4. The areas picked during this statistical analysis of life expectany were Nunavut, Prince Edward Island, and the Canadian average. Nunavut and Prince Edward island were picked because the demographics and the tpe of industry they rely on are completely different. The Canadian average was picked because this represents a control. This will form a median between the two extremes. It would be thought that the life expectancy in Prince Edward Island would be much higher than in the rest of Canada. This is because Prince Edward Island is a place where many people go to retire, while Nunavut is not. This means that since people have the money to retire and live in Prince Edward Island, they can also afford things to extend their lives, such as prescription medicines, and a balanced diet. Nunavut, on the other hand, is definitely not a retirement place. The overall population tends to be poorer than the national average and the harsh climate, and dependancy on more dangerous activities such as hunting means that the life expecancy is probably lower here.


The tables for life expecancy at birth were retrieved from http://www.stanleyconsulting.ns.ca/Files/Life_Expectancy_at_Birth.pdf


As can be seen from the table, the average life expectancy for both sexes in Nunavut is 69.8 years old. This is significantly lower than 78.3 years, which is the Canadian average. In Prince Edward Island the average life expectancy for both sexes is 77.3. This part disproves the conjecture by being slightly below the national average. This could be because of extraeneous variables such as the fact that Prince Edward Island is host for a number of dangerous activities such as farming.




Evaluation


This evaluation was overall a success as the object of it, to note a number of interesting trends, was completed. The data which were used in this project was probably the best possible. With Nunavut there is a sample of an area with a very low population density, this is a harsh climate and there are a very high amount of push factors here. The other sample was Prince Edward Island. Here is a very temperate climate due to the moderation effect of the Atlantic Ocean. There are a number of pull factors where and a higher female population is the result. The final sample is the average of all of Canada. This is appropriate since all of the other provinces cannot be represented due to time restraints. The mathematical methods which were used are not as reliable as they could be, for example a quartic regression predicts the life expectancy of a person in 2050 as a little over 200 years old. This is obviously not accurate. A more holistic approach would have predicted this, most likely more accurately, at a little over 80.

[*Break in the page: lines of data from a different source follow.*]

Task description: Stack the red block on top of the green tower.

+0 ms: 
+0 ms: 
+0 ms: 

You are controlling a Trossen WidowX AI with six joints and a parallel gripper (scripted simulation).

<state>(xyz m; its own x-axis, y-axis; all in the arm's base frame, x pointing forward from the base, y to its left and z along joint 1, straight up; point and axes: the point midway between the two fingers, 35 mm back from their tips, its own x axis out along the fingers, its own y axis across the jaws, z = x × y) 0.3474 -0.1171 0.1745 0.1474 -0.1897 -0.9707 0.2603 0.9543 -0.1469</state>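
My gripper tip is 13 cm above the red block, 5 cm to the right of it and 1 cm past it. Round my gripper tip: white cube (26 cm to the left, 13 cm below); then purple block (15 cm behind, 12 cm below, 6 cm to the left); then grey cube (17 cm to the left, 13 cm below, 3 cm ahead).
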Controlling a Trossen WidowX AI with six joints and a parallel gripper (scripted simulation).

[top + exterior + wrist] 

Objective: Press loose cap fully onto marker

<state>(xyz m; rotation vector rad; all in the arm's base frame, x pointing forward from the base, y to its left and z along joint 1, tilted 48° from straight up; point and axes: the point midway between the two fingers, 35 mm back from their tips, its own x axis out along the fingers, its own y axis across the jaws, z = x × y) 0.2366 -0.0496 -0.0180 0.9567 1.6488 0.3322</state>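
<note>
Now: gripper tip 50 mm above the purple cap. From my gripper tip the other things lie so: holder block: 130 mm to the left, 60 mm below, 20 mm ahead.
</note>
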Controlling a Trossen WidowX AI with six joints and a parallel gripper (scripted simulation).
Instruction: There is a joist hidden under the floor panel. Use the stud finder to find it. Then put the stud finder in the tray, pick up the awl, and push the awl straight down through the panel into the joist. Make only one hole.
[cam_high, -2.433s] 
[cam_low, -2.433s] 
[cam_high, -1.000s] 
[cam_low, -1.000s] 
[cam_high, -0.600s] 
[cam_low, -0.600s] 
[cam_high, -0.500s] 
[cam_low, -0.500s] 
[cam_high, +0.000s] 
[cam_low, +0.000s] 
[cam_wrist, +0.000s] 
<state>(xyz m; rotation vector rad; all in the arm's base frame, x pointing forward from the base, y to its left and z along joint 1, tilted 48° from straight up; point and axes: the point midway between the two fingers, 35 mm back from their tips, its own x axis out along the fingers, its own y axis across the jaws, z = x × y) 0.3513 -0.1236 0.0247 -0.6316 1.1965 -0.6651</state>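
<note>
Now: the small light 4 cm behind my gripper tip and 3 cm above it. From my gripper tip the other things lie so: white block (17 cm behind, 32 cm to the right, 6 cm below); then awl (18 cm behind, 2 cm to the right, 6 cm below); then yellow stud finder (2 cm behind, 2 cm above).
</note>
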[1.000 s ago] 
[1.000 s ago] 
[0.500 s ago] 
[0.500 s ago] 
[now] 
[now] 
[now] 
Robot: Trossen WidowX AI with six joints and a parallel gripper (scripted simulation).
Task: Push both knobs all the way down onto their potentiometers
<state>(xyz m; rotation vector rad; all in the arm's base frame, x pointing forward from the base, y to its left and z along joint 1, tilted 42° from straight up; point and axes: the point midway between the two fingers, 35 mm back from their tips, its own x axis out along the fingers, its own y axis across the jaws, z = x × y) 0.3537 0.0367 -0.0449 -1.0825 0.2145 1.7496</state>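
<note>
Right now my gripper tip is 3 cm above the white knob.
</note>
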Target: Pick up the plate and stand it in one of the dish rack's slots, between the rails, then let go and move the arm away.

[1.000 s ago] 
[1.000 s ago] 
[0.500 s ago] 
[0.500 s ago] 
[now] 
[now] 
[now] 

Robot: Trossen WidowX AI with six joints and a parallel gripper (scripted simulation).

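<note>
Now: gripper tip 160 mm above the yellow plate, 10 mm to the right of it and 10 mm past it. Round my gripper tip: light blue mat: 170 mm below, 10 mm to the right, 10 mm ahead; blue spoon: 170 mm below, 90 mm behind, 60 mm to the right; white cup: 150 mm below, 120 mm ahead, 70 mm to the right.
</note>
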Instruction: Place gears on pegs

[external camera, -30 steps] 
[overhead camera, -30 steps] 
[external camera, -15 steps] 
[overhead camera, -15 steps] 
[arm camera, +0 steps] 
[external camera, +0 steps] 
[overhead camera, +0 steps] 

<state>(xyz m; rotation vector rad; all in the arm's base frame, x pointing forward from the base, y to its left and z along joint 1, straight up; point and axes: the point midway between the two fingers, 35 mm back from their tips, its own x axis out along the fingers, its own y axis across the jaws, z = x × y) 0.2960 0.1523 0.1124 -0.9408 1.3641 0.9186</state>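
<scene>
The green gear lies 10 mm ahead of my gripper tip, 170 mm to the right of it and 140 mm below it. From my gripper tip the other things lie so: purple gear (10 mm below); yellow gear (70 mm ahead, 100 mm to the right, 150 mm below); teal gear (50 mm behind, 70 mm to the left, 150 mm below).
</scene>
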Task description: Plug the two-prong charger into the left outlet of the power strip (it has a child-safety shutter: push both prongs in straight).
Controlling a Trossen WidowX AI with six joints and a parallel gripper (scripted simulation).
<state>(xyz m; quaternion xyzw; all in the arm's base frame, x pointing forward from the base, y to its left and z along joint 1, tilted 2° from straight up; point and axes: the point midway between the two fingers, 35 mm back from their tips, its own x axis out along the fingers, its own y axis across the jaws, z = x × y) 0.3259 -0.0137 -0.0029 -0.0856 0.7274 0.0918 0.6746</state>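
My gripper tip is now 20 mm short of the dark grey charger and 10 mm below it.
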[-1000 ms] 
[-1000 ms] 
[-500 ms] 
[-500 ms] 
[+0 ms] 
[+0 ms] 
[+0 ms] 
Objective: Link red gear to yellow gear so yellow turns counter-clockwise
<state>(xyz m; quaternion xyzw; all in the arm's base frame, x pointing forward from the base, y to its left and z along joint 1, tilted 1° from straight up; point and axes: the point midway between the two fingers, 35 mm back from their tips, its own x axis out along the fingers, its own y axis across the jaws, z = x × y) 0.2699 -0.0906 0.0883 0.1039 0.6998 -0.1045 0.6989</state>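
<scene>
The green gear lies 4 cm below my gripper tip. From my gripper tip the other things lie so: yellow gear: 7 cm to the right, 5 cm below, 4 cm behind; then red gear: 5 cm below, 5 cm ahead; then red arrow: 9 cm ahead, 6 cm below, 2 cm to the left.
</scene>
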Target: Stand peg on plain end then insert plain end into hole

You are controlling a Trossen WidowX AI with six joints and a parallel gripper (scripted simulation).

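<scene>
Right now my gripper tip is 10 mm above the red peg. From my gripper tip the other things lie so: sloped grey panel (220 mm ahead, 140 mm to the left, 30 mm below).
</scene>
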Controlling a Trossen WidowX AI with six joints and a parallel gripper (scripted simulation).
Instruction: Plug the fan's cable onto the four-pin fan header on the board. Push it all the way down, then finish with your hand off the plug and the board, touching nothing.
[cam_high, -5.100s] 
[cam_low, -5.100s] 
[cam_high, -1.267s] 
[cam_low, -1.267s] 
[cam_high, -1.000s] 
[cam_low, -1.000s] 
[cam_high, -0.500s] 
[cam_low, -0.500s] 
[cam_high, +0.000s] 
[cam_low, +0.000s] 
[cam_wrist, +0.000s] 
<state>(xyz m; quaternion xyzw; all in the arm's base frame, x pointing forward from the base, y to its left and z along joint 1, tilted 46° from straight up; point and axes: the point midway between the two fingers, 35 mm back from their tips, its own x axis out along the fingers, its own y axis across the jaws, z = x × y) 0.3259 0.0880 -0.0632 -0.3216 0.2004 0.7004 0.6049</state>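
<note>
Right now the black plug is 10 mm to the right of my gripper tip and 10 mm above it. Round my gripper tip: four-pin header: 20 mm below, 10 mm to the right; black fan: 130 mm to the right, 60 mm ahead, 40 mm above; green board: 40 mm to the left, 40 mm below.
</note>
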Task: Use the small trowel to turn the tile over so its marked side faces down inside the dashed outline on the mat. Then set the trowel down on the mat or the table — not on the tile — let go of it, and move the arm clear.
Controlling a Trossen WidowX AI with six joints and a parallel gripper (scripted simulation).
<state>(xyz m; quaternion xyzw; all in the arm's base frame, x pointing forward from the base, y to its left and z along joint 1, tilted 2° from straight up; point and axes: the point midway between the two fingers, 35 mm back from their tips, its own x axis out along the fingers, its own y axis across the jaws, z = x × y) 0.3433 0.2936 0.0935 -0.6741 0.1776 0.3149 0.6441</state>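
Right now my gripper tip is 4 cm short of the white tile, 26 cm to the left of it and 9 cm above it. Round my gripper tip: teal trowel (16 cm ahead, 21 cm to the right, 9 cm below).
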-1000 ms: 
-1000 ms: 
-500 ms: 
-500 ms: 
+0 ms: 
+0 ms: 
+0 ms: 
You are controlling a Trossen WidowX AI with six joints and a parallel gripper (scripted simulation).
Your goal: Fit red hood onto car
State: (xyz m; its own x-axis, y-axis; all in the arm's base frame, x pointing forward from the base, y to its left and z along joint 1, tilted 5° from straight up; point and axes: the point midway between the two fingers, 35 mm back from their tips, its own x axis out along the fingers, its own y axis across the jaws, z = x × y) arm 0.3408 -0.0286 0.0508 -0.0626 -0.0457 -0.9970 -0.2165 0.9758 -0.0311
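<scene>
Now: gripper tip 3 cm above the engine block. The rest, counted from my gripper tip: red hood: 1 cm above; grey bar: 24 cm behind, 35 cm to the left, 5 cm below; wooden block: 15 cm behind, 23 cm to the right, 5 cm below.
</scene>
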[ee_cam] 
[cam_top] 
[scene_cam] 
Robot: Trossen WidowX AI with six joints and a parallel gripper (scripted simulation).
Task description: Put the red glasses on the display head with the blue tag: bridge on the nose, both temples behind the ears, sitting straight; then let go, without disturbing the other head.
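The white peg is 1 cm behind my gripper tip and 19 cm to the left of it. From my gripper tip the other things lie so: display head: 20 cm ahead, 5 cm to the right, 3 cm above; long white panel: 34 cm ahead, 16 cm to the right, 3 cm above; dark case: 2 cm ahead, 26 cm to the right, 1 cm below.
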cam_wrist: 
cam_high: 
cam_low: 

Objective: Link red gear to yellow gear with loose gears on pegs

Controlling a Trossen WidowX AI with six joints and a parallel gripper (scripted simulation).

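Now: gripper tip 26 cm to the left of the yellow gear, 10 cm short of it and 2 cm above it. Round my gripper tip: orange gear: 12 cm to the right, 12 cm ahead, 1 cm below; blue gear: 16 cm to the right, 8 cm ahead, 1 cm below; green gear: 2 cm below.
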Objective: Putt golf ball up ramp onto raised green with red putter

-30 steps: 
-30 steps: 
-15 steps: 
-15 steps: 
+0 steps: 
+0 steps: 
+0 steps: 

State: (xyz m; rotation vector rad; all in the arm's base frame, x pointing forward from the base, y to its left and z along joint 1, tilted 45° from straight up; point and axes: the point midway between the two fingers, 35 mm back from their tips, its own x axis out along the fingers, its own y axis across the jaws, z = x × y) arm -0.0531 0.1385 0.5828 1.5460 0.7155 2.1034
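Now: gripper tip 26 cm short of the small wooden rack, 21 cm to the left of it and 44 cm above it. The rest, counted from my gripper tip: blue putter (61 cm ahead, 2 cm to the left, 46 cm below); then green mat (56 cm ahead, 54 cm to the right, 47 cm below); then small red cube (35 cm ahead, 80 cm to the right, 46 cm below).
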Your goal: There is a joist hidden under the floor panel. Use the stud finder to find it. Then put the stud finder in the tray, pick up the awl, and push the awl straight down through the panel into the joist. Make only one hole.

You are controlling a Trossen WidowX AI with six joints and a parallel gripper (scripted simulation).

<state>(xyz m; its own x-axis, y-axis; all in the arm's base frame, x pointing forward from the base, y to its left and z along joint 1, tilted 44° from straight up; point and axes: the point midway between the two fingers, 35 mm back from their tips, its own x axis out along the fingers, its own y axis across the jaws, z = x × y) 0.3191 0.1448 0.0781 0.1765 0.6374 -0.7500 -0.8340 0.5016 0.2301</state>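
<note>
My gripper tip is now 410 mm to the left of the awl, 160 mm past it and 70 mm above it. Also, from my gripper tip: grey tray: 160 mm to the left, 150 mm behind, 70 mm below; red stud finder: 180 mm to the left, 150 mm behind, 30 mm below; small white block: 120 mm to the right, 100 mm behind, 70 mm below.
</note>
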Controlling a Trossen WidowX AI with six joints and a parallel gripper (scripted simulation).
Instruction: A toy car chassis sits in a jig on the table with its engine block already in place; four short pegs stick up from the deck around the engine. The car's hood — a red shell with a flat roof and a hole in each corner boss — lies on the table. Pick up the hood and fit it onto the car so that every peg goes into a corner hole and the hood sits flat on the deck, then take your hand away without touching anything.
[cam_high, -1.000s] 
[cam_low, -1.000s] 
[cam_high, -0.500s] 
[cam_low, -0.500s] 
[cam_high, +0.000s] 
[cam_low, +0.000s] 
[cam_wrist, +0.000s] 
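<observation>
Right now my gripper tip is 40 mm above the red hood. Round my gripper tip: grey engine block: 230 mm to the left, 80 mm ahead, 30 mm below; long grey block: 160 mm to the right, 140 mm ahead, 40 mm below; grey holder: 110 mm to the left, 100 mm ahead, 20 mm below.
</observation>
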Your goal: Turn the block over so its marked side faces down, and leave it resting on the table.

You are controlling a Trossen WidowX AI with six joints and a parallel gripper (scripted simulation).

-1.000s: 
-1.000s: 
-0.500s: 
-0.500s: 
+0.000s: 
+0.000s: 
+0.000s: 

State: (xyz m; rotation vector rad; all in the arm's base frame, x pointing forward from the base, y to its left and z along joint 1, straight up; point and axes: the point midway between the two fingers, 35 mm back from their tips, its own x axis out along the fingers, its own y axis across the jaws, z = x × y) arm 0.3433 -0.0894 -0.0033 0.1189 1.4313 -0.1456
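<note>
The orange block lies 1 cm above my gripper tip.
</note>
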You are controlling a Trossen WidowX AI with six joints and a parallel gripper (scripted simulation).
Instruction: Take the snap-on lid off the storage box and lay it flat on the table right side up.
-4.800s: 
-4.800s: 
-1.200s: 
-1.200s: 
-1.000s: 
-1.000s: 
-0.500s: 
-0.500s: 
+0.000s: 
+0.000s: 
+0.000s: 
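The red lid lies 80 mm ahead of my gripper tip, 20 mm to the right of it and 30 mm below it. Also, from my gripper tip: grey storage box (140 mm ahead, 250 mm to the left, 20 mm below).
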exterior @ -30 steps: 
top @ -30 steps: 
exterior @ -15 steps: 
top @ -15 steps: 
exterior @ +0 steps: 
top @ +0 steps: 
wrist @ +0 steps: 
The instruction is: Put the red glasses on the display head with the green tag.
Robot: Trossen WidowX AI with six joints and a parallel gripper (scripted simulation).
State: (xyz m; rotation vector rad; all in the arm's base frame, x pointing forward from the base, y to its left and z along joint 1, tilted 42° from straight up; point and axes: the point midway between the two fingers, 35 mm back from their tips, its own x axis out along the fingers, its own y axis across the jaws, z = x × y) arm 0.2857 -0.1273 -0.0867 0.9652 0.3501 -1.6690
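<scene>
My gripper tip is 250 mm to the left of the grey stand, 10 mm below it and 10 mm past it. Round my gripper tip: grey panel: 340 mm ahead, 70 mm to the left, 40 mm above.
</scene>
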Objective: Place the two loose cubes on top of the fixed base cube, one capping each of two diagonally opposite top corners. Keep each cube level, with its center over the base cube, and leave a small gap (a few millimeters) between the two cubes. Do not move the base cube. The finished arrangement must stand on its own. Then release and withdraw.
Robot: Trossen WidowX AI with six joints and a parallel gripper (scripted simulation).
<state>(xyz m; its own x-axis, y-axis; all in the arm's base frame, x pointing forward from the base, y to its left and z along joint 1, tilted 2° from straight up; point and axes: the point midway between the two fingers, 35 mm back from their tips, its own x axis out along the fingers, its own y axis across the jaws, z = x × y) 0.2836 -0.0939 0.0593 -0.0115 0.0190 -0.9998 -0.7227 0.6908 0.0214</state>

As for the amount of people who are interested in this information, there is a huge amount of people interested in this. This allows, for example the government to predict if someone is likely to outlive their pension. It allows advertisers to advertise demographically in certain regions because they know exactly what age the people who are in that specific region, and who are most likely to see their advertisements. There are quite a few questions from this analysis that are unanswered. For example why are there a larger amount of females in Prince Edward Island than males? Also is the stated reason for there being a higher number of males in Nunavut than females correct? There was no definite answer which could be found for this in the research which was done. In future projects a resource could be found which takes into consideration push and pull factors for various demographics of a population. Another question was how demographics were set up in other areas of Canada and abroad, are they the same as Canada? If not, how do they differ? And why? A resource which took into account international demographics would have to be found to study this properly. If this project were to be done again then a larger sample would have been taken. In this analysis only 2 provinces were compared against the whole of Canada. At least all of the provinces should have been taken into account and some international sample should have also been taken.